Select from the data all lines with the word "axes".

= Beginning of Section =

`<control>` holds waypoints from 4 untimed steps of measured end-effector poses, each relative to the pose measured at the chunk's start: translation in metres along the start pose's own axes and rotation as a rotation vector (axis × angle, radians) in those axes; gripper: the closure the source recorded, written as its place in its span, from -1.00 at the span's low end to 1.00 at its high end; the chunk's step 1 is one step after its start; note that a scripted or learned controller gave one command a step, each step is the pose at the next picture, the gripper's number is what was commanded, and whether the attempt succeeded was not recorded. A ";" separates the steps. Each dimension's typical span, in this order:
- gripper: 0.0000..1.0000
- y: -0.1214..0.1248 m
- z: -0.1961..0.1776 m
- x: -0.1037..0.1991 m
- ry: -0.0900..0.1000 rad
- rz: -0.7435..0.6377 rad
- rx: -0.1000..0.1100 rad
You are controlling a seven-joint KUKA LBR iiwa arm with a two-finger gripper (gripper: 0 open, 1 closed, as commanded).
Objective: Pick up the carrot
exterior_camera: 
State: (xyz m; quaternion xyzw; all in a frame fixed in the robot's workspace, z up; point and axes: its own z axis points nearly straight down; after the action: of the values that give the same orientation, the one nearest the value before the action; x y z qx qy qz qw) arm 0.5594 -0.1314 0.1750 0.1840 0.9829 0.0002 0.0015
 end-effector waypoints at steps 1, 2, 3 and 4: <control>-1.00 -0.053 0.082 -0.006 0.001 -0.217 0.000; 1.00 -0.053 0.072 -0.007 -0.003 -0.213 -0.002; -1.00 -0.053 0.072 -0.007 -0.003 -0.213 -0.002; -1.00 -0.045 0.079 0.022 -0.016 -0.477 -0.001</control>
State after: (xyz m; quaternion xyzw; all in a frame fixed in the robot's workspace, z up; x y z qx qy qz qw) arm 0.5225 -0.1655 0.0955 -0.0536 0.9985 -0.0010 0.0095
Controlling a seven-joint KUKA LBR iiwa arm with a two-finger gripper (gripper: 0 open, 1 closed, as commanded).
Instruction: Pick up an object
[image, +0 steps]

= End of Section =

Answer below
`<control>` holds waypoints from 4 untimed steps of measured end-effector poses, each relative to the pose measured at the chunk's start: translation in metres along the start pose's own axes and rotation as a rotation vector (axis × angle, radians) in those axes; gripper: the closure the source recorded, written as its place in its span, from -1.00 at the span's low end to 1.00 at its high end; the chunk's step 1 is one step after its start; note that a scripted or learned controller gave one command a step, each step is the pose at the next picture, the gripper's number is what was commanded, and whether the attempt succeeded was not recorded. A ";" separates the steps. Each dimension's typical span, in this order:
State: (xyz m; quaternion xyzw; all in a frame fixed in the robot's workspace, z up; point and axes: its own z axis points nearly straight down; after the action: of the values that give the same orientation, the one nearest the value before the action; x y z qx qy qz qw) arm 0.5594 -0.1314 0.1750 0.1840 0.9829 0.0002 0.0015

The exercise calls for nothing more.